The right part of the frame contains the alignment itself (amino acids sequences), the ruler, indicating the position of the column, the horizontal and vertical scrollbars and the position counter. Any mouse motion above the amino acid sequences will update the position counter that shows two positions for the residue below the mouse pointer: the 'seq' position is the position of the residue inside its sequence, the 'gen' position corresponds to the position of that residue inside the snapshot.


   
Image ampoule2
The position within the sequence is referred to as the local position, the position within the snapshot is referred to as the global position.
   

When a given feature is displayed, moving the mouse over the feature will display the note associated with it, for example, in the case of a PFAM domain, the description of the domain will be shown. If there are several features superposed, the first description corresponds to the top feature.

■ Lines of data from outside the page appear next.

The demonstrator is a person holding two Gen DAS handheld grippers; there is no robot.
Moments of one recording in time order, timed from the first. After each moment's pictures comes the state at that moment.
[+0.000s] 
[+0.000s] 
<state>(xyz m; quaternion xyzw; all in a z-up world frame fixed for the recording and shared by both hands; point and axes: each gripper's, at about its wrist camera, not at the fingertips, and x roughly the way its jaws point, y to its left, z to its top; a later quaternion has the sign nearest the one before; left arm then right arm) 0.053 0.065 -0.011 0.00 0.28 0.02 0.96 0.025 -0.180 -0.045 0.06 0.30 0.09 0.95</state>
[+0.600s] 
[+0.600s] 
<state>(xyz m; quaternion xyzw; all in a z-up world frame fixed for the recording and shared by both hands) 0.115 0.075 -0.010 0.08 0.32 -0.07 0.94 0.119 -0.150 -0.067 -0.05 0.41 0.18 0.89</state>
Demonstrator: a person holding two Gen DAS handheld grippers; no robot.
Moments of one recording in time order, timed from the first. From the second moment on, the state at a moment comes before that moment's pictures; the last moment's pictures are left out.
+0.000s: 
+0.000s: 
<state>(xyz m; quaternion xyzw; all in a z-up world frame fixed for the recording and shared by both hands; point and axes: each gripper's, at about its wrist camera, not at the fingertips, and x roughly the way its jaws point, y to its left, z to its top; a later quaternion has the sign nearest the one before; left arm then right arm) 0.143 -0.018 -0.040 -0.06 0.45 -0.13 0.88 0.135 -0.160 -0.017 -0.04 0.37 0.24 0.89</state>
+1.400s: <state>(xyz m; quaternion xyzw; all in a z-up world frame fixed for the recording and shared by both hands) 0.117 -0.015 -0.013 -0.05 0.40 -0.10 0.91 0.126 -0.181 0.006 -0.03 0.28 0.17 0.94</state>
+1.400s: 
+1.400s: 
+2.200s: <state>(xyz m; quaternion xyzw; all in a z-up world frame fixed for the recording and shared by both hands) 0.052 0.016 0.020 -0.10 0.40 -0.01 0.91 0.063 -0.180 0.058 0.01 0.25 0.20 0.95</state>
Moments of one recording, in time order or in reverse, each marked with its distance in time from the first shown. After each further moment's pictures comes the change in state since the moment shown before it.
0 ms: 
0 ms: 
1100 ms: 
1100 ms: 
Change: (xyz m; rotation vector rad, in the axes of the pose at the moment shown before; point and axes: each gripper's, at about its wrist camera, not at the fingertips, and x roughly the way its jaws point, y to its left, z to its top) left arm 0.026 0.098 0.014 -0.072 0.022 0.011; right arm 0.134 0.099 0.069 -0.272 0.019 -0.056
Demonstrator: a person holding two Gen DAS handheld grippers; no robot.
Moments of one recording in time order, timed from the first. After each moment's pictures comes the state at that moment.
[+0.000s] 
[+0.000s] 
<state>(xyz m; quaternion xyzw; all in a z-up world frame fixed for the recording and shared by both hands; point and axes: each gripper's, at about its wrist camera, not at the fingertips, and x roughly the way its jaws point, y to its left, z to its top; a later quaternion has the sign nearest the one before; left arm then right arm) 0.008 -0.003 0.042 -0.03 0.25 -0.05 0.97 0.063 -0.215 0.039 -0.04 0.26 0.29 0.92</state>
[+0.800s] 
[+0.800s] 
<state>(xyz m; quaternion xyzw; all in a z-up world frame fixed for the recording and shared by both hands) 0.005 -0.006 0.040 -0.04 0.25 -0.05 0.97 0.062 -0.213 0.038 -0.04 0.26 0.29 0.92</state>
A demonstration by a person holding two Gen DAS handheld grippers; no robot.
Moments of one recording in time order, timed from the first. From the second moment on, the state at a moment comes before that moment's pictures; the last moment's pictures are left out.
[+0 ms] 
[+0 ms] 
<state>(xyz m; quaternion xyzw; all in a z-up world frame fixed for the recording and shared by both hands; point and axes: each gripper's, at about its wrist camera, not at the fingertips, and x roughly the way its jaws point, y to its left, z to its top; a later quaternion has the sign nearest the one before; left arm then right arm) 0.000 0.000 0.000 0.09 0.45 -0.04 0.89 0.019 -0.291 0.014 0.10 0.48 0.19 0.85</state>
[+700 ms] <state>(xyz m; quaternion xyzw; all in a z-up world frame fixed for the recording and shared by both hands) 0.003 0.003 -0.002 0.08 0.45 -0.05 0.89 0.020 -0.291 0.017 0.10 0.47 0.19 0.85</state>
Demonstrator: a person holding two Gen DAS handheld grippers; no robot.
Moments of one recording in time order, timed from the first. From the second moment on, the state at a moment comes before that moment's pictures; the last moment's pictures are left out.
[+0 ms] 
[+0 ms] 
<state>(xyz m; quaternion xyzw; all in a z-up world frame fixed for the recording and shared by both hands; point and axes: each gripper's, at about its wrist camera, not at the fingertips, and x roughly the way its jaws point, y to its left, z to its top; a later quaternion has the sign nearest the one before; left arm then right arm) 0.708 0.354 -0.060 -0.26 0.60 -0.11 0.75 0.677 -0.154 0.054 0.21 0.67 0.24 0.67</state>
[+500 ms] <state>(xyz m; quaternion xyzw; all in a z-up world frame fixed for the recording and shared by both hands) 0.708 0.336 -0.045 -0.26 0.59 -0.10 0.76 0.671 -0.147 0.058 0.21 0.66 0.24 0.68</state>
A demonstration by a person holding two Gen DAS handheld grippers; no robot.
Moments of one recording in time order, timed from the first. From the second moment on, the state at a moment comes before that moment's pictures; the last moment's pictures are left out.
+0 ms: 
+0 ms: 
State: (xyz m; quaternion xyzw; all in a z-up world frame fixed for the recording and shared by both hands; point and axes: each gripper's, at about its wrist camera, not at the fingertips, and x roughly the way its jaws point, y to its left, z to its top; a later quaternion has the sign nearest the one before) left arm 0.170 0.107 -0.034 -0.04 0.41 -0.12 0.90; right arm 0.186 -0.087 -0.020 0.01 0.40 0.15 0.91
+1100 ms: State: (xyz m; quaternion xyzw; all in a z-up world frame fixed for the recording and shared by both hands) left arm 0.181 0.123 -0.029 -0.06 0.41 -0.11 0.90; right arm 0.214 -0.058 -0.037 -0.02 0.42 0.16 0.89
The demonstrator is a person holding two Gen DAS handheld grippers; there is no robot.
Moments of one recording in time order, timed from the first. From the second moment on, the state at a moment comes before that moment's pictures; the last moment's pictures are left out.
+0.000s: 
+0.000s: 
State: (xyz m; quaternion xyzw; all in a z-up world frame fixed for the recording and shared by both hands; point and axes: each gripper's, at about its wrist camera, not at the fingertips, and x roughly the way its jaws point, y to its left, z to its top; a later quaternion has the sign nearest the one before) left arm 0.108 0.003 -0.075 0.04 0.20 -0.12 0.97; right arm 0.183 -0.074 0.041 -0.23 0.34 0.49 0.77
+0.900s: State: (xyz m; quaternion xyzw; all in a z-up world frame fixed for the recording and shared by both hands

3.5.3.3 Moving along the amino acid sequence


As mentioned above, while the mouse wheel and the horizontal slider allows moving along the amino acid sequence, it is also possible to jump from position to position using the numeric keypad and the left and right arrows. For example, by typing '200' + <Right Arrow> key, the window will go 200 positions to the right. Similarly, typing '500' + <Left Arrow> key will scroll the alignment 500 positions to the left.

3.5.4 The Scores frame

This frame is not shown by default, but it can be toggled on or off using “View -> Show/Hide scores” menu. When residue conservation has been computed, a score is assigned to each column of the snapshot at the global level and at the groups level if available. The Scores frame shows these normalized scores (between 0 and 100) for each column, the colour of the score line corresponding to the group colour, the black line corresponding to the whole snapshot.

3.5.5 The Control Panel

The Control Panel is at the bottom of the main window. By default, the frame only contains a welcome message. When available, this frame contains buttons corresponding to the available features of the current snapshot, one button per feature. Pressing a button will colour the button in red, and display the feature on the snapshot. Pressing the button again will turn it to green and remove the feature.


   
Image ampoule2
The features are displayed in the order the buttons are pressed. To put a feature over another one, play with the buttons !
   

When changing tool, the content of the Control panel will change according to the tool. The content of the Control panel will be described in each tool section.

3.6 Features

Features are a central concept in Ordalie. A Feature can be defined as a characteristic attached to a zone of a sequence, a group of sequences or to the global snapshot. A sequence / group / snapshot feature can contain several items (for example, a sequence feature can contain several PFAM domains). One of the strength of Ordalie is its ability to investigate these features in different contexts, for example in the structural context of the protein.

Features are imported into Ordalie through the Macsims program XML output file [15], or using a dedicated feature file format (see section 6.4) or defined by the user through the Features Editor tool (see 4.10).